Regarding the evaluations used by the selected studies, standardised assessments were the most frequently used instruments, with the Barthel Index the most widely used evaluation followed by the modified Rankin Scale. According to the interventions, the caregiver was involved in most of them. It is important to mention that all the studies included prioritized, individualised objectives for the patient, which made each treatment unique and therefore difficult to compare due to their heterogeneity. The study by Taule et al. carried out in Norway, did not find the expected significant differences in terms of improvements in patients’ functional abilities and they discussed the possibility that this was due to the national guidelines’ high-quality rehabilitation requirements [47]. Another study referred to the possibility that spontaneous recovery combined with generally high baseline scores that implied a ceiling effect, could have affected the results [42].
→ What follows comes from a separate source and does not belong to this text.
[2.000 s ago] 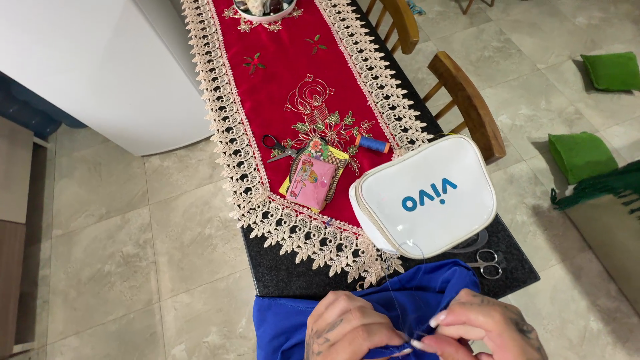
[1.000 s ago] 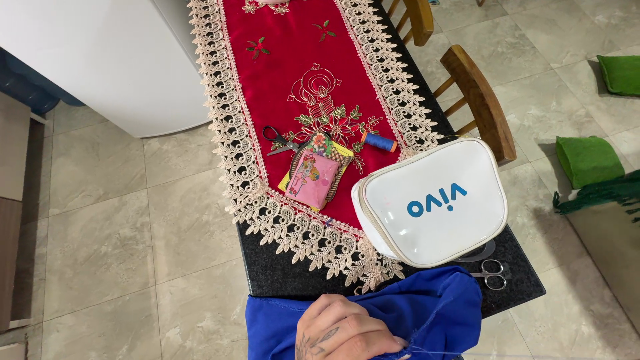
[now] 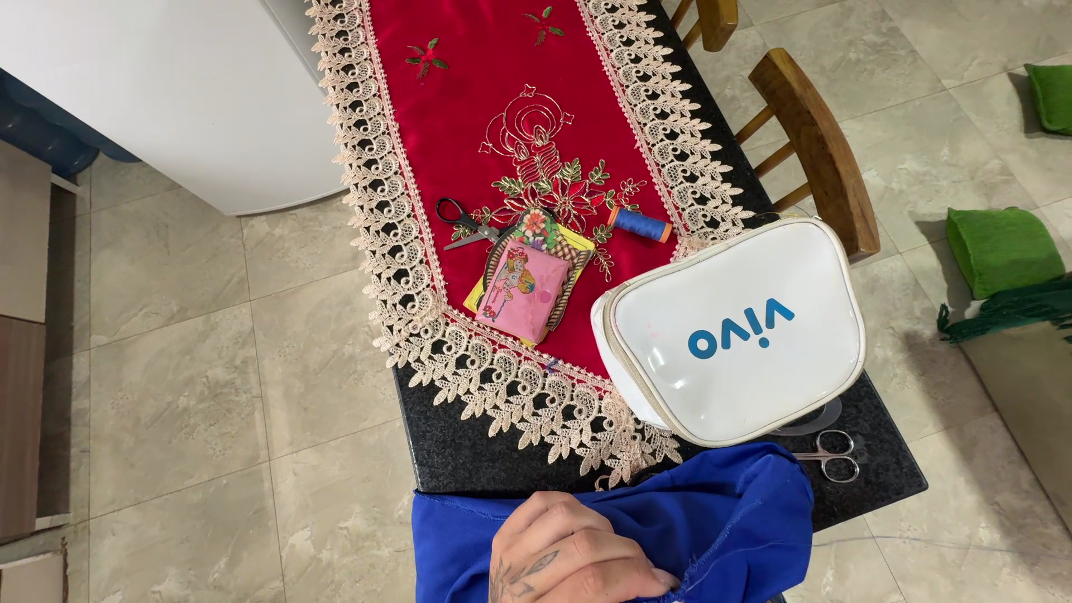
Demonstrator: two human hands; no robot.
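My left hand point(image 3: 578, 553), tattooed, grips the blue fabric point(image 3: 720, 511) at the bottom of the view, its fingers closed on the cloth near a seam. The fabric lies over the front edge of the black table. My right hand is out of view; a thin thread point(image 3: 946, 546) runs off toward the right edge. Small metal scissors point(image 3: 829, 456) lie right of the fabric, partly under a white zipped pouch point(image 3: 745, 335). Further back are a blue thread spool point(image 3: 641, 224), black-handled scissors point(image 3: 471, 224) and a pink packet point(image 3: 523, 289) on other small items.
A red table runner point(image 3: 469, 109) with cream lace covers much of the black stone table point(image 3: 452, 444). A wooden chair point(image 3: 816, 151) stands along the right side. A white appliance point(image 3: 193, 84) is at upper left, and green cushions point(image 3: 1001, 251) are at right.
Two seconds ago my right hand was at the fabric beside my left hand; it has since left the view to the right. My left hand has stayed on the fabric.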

An important fact to highlight is that most studies focused on specific populations, with the majority being carried out in northern Europe [42,44,45,46,47] and China [48,49,50,51,52,53]. Therefore, conducting studies in other geographical settings would be of interest to validate this type of intervention in different contexts and check whether its effectiveness can thus be separated from the particulars of the environment. It is also worth mentioning the limited evidence published in the period before and during the COVID-19 pandemic.
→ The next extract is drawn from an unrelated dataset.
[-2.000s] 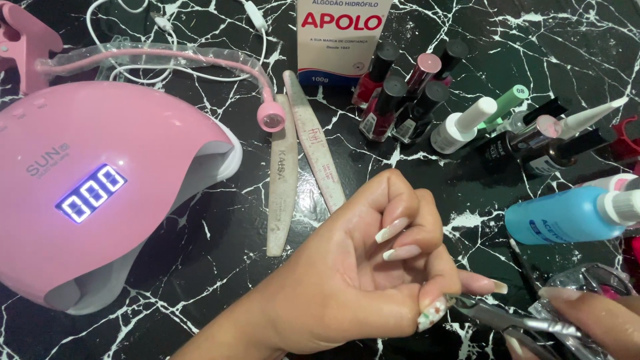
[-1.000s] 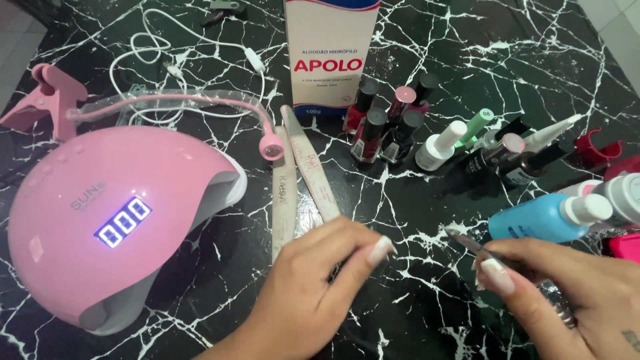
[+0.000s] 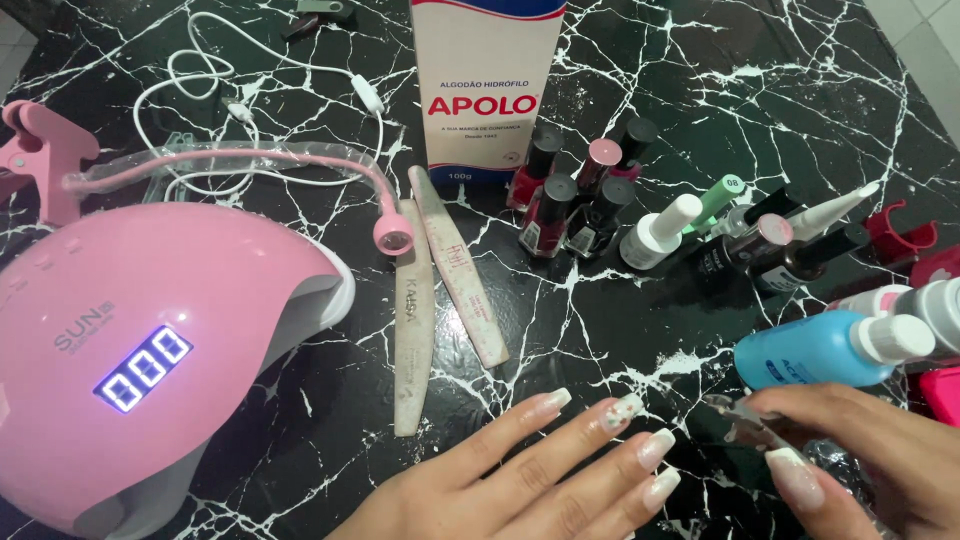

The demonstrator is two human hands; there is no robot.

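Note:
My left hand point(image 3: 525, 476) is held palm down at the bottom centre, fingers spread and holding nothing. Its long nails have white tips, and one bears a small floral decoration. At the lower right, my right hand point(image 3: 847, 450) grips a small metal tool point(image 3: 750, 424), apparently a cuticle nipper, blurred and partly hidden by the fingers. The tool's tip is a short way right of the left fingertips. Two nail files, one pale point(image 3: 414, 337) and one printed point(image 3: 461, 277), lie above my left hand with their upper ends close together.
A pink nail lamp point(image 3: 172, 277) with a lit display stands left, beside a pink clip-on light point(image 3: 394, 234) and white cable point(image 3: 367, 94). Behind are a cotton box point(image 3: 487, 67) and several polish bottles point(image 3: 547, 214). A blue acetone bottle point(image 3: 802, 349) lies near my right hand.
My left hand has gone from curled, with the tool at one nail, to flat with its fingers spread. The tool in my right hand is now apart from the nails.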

Although the scientific evidence published on this topic has increased in recent years, further studies are necessary to confirm the benefits of the associations between different treatments to improvements in the patient’s functional ability. The results have shown that home rehabilitation programs can improve the patient’s autonomy, however, these studies included other figures besides the occupational therapist, who can be an important factor in the improvement of the patient, such as physiotherapists, nurses, neurologists, and counsellors [44,45,47,49,51]. Therefore, it is not possible to draw reliable conclusions, but it is a reminder of the need for further research, which must be conducted to identify the best practices for OT discharge planning and evaluate their efficiency and cost-effectiveness.

5. Conclusions

Overall, the literature addressing interventions within the scope of OT practices for people going home from hospital post-stroke is limited as we found when carrying out this systematic search, thus demonstrating a clear need to obtain more evidence.
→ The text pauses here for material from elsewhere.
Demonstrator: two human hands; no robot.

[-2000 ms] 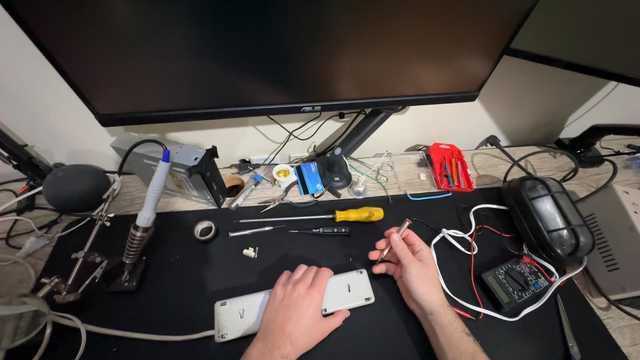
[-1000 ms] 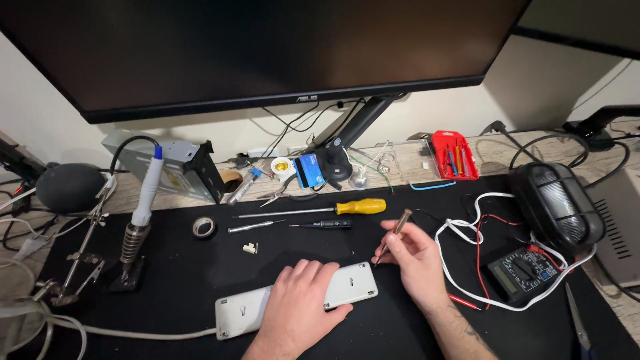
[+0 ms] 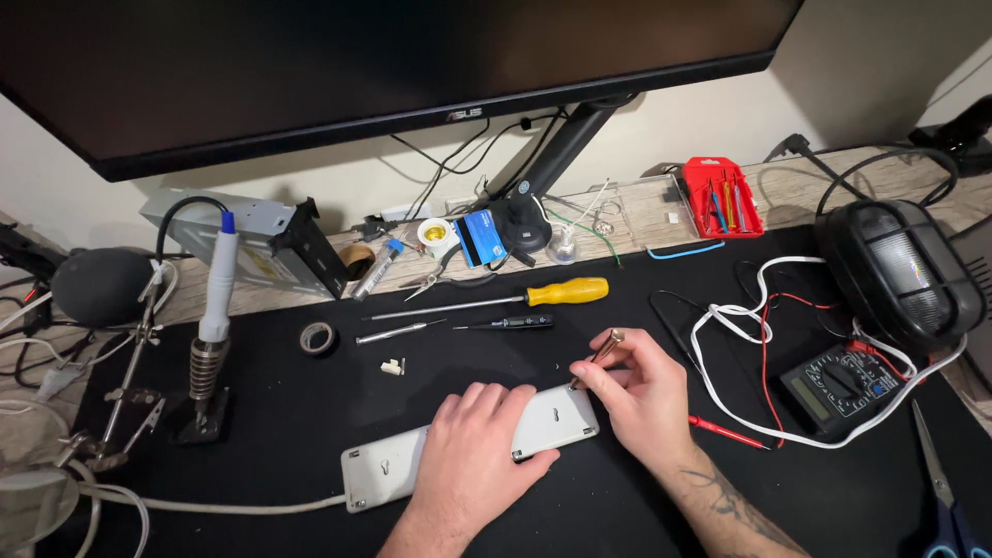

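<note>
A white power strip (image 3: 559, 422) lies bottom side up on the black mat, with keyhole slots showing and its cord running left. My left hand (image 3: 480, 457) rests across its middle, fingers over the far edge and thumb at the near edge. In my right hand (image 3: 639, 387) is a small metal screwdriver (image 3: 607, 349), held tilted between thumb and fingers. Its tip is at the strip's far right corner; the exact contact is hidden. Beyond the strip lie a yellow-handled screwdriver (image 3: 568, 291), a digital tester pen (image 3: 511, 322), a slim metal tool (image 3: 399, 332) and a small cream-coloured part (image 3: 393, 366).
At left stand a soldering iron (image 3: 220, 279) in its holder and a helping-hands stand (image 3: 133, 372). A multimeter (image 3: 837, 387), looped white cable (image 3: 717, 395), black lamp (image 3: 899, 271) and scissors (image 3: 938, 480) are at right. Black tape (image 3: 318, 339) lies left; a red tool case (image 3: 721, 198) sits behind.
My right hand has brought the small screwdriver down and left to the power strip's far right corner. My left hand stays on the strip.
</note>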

Although most of the studies concluded that early interventions carried out in the process of hospital discharges were effective in terms of patients’ functional recoveries, as well as led to improvements in self-efficacy and a reduction in fatigue in caregivers, the heterogeneity of the interventions and the variety of measurements and timelines precludes us from drawing specific conclusions. Stroke discharges and rehabilitation plans are carried out in a multidisciplinary manner, making it difficult to evaluate the extent to which OT contributed to the functional recovery of patients, especially when the studies included were undertaken with combined interventions. In the accepted literature, stroke patients were not only treated with OT before discharge, therefore the evidence cannot support the effect of OT intervention on functional recovery before discharge. It is necessary to carry out further research to evaluate early OT intervention in the process of hospital discharge and study its influence on the person with stroke and its cost-effectiveness.

In conclusion, more studies are needed to prove the efficacy of occupational therapy interventions in post-stroke patients, as well as their impact on the health system.